Курт, уже сделавший два шага к двери, остановился, обернувшись, и осторожно уточнил:
– А ты?
– Смеешься? – вяло улыбнулась Адельхайда и, прикрыв глаза, облизнула губы, глубоко переведя дыхание. – Вот, кажется, и меня подкашивает…
Курт отвернулся, торопливо пройдя к двери, и, приоткрыв, кивком головы велел ожидающим в коридоре сослужителям и Императору войти внутрь; закрыв створку за их спинами, он махнул рукой за спину, указав на тело на полу:
– Он мертв. Для пользы дела, Ваше Величество, рекомендовал бы вам запереть его комнату и пока никому не говорить о произошедшем. Мне удалось узнать, где окопались сообщники заводилы, и его имя. Это Каспар. Тот самый. Госпоже фон Рихтхофен…
– О, Господи, – вздохнул Император, глядя на тело своего приближенного с тоской и сожалением. – Снова этот человек… И как я скажу об этом отцу Рупрехта? Эберхарт этого не снесет…
– Об этом после, – оборвал его Курт. – Сперва решим первостепенные вопросы. Госпоже фон Рихтхофен нужна помощь, чтобы добраться до ее покоев: ваш приближенный успел преподнести яду и ей. Она вот-вот может лишиться сознания.
– Что?.. – растерянно проронил Император, и Адельхайда, растянув губы в улыбке, приблизилась, уже заметно пошатываясь и с трудом выговаривая слова:
– Не страшно, Ваше Величество. Со мною все будет в порядке.
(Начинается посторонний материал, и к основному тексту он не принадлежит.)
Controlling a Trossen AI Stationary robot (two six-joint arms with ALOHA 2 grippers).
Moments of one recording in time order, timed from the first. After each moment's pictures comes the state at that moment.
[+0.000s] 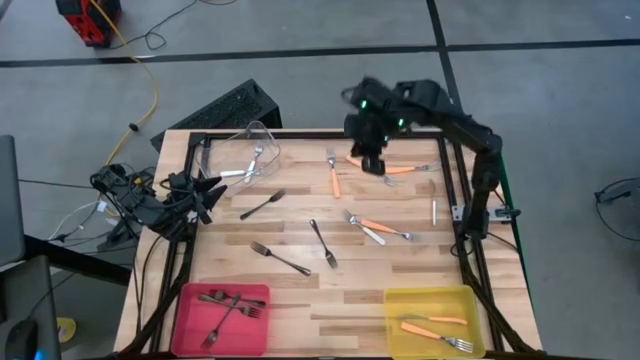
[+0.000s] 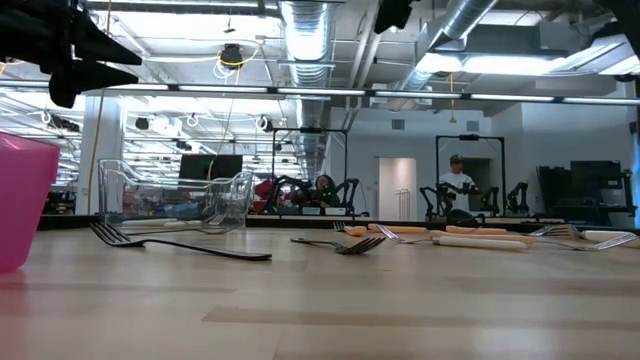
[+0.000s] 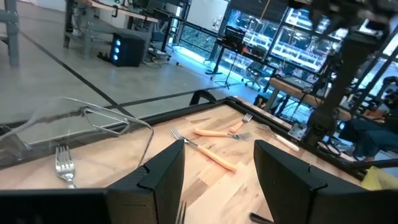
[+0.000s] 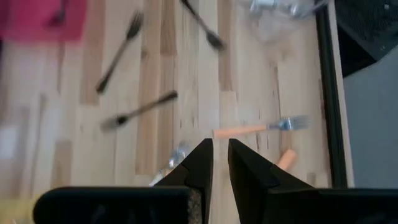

– Почему? – с подозрением уточнил Буркхард, и та пожала плечами:
– Когда вы ведете такие дела, как я, майстер инквизитор, у вас появляется множество недругов. А если бы вы были еще и женщиной, ваши недруги стали бы врагами, порой – смертельными… Я наняла аптекаря, чтобы он составил для меня распорядок принятия малых доз различных ядов. Была убеждена, что однажды мне это пригодится… Посему – жить я буду. Но мое самочувствие, разумеется, далеко от идеального.